鄧肅問楊應麒道:“地圖的事情,你記得‘周全’?”
楊應麒道:“應該不會有什麼漏子。
”
這兩句暗語聽在童貫耳朵裡毫無特别處,種師中認為别有含意,卻也不說破。
帶了楊應麒出門,到了師道住處,請楊應麒先坐:“我去告知家兄。
”
種彥崧在旁見到楊應麒,上前問道:“小七哥,你怎麼來了?”
楊應麒笑道:“你爺爺讓我來解說地圖。
”
種彥崧奇道:“地圖?什麼地圖?”
旁邊種彥崇咳嗽一聲道:“爺爺要問的事,多半是軍中要務,你多什麼嘴!”
種彥崧道:“你怎麼知道是不是軍中要務?”他畢竟是将門子弟,庭訓謹嚴,口中和兄長擡杠,卻沒真問下去,轉了個話題問那女子怎麼樣了。
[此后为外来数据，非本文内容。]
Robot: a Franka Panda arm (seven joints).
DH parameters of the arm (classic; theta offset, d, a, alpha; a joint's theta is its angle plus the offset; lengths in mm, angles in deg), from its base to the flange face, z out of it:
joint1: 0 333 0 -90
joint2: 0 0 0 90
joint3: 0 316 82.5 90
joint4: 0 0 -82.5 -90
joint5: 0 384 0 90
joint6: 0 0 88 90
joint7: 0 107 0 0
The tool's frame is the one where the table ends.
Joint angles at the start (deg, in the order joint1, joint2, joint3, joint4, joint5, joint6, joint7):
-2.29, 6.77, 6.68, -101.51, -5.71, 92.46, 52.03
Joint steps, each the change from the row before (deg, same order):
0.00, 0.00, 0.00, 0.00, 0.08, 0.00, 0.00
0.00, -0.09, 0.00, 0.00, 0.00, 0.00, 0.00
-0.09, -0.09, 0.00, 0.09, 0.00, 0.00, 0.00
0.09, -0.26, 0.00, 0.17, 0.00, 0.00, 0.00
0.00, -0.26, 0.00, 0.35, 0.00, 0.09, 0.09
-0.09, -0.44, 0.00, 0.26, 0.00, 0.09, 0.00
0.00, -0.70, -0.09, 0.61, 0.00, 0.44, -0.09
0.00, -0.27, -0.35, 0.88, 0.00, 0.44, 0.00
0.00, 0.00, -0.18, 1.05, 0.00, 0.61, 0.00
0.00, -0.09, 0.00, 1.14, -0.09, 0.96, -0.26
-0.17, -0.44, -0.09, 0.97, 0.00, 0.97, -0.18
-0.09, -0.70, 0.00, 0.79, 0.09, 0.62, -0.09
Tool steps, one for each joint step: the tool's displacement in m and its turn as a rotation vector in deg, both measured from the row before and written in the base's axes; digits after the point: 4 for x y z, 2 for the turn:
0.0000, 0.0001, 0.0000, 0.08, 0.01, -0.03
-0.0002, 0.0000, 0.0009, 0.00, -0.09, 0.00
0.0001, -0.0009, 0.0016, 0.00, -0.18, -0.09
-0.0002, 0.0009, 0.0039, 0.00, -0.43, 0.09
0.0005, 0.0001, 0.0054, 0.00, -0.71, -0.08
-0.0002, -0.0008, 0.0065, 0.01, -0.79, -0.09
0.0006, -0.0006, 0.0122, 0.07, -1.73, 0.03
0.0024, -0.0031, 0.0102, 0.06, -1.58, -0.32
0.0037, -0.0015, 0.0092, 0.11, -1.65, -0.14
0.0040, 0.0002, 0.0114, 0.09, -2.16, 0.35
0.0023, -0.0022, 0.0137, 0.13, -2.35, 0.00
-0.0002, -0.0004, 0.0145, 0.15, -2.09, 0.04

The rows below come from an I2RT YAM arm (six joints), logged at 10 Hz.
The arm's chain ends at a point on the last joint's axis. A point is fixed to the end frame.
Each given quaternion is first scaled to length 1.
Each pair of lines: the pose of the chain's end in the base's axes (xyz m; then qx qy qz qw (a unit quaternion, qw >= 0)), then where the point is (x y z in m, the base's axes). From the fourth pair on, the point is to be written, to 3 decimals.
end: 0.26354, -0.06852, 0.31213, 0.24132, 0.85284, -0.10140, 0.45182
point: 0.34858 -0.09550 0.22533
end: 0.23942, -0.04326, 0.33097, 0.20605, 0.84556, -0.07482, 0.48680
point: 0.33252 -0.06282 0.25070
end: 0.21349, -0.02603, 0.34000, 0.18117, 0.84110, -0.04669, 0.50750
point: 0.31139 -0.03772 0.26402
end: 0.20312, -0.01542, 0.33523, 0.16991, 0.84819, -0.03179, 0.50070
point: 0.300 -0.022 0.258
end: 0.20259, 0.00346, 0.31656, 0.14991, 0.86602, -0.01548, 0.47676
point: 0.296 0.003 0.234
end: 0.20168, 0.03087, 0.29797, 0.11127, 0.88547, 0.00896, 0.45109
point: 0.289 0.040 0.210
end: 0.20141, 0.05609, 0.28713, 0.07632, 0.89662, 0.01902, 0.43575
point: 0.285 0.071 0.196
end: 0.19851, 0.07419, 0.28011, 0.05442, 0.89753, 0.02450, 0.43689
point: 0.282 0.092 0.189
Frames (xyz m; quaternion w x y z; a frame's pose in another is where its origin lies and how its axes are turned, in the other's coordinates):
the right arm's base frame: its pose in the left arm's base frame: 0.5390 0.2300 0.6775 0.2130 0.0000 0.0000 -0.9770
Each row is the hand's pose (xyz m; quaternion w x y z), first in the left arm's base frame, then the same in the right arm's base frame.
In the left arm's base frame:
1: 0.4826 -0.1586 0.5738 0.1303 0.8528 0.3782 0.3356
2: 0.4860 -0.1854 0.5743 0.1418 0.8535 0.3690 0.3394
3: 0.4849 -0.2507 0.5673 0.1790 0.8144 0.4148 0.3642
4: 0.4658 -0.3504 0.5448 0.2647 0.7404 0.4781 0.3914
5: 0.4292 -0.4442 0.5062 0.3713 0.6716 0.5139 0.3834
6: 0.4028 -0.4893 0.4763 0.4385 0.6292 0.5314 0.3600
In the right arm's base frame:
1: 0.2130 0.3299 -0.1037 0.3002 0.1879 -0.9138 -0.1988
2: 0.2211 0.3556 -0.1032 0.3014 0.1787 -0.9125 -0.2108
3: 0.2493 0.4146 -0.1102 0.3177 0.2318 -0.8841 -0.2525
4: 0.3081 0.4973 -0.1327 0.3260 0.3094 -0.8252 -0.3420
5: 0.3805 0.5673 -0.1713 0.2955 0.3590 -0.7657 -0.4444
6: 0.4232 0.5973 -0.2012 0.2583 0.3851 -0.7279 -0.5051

楊應麒道:“我吩咐的人辦事謹慎妥當,應該不會有什麼岔子。
”
跟着兩人又說了一些齊東野語,海外見聞。
種彥崧言語貌似無忌,其實關于大宋軍政之務半點不提,說話甚有分寸。
漢部的事情楊應麒不是怕宋人知道,而是怕宋人不知道,因此有問必答,将津門、遼口的繁庶一一叙述,到後來不但種彥崧津津有味,連種彥崇也聽進去了。
忽然楊應麒道:“種帥怎麼還不見召,莫是出了什麼事情了?”
種彥崇忙道:“我去看看,崧弟你陪着楊兄。
”掀開帷幕,才進後堂,便見祖父和叔祖一坐一立都在隔壁。
他怔了一下,做了個詢問的手勢,種師道示意孫子自己還要再聽一聽,種彥崇會意,便出來道:“楊兄,家祖父畢竟是上了年紀,方才微感不适,正在服藥。
須過一會再出來相見,還請見諒。
”
楊應麒溜了帷幕一眼笑道:“無妨。
”便和種彥崧繼續剛才的話題。
說着說着,講起漢部諸首領來,從狄喻開始,說到折彥沖、曹廣弼、楊開遠、歐陽适等人,蕭鐵奴、阿魯蠻和自己卻略略帶過。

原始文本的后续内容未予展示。